When the sinus rate slows or there is AV block, other cardiac structures can activate owing to their intrinsic automaticity. The AV nodal rate tends to be 40 to 60 bpm and the ventricular rate tends to be 20-40 bpm.

• Ectopic atrial rhythm: originates from atrial structures other than the sinus node during sinus bradycardia or sinus arrest.

• Junctional rhythm: escape rhythm when there is bradycardia or arrest of sinus node or atrial activation. Activation of the junction may occur with or without AV block.[17]Narula OS, Narula JT. Junctional pacemakers in man: response to overdrive suppression with and without parasympathetic blockade. Circulation. 1978 May;57(5):880-9. http://www.ncbi.nlm.nih.gov/pubmed/639210?tool=bestpractice.com

• Ventricular rhythm: an escape rhythm from the ventricles when there is AV block or sinus bradycardia.

Atrioventricular dissociation

• Atrial and ventricular activation occur from different pacemakers. Ventricular activation may be from junctional or infranodal automaticity. AV dissociation can occur in the presence of intact AV conduction, especially when rates of the pacemaker, either junctional or ventricular, exceed the atrial rate.

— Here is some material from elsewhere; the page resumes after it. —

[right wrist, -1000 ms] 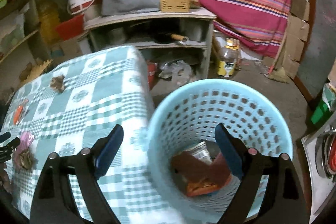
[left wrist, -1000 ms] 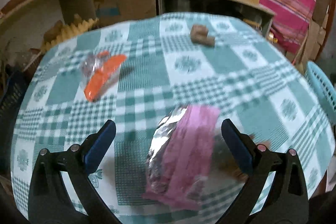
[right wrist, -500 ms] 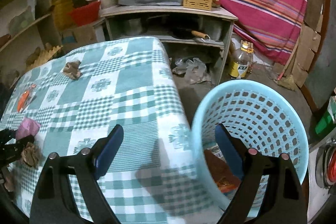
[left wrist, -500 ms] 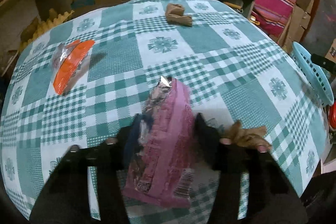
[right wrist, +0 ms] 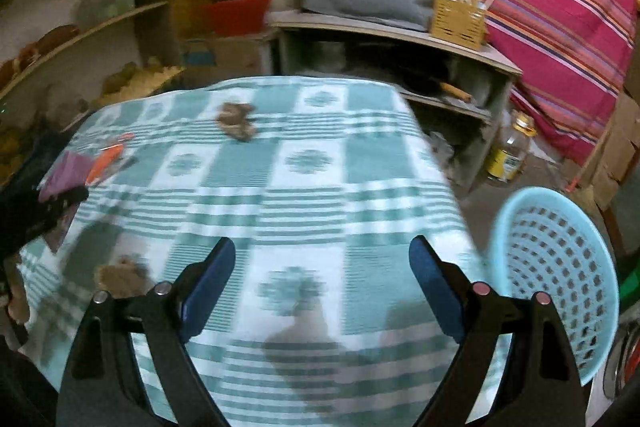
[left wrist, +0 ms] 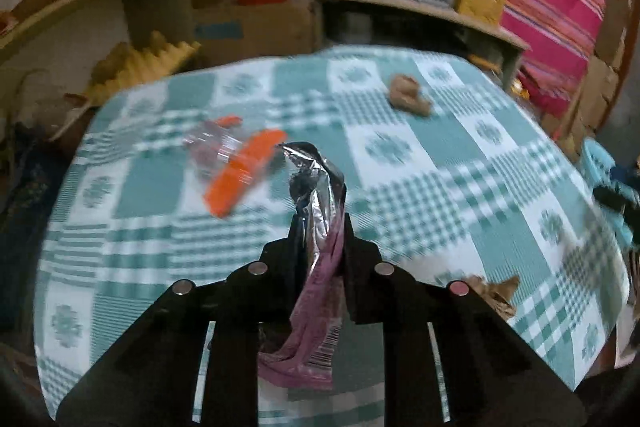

• The atria and ventricles do not activate in a synchronous fashion but beat independent of each other. Usually, the ventricular rate is the same as or faster than the atrial rate. When the atrial rate is faster and the atria and ventricles are beating independently, complete heart block is present.

• AV dissociation can be complete or incomplete. When incomplete, some P-waves conduct and capture the ventricles but, if they do not, it is complete. Complete AV dissociation mimics AV block and has to do with P-wave timing in relation to independent ventricular activation.

• There are two types:

  • Isorhythmic: when the atrial rate is the same (or nearly the same) as the ventricular rate but the P-wave is not conducted

  • Interference: when P-waves and QRS rates are similar but, occasionally, the atria conduct to the ventricles.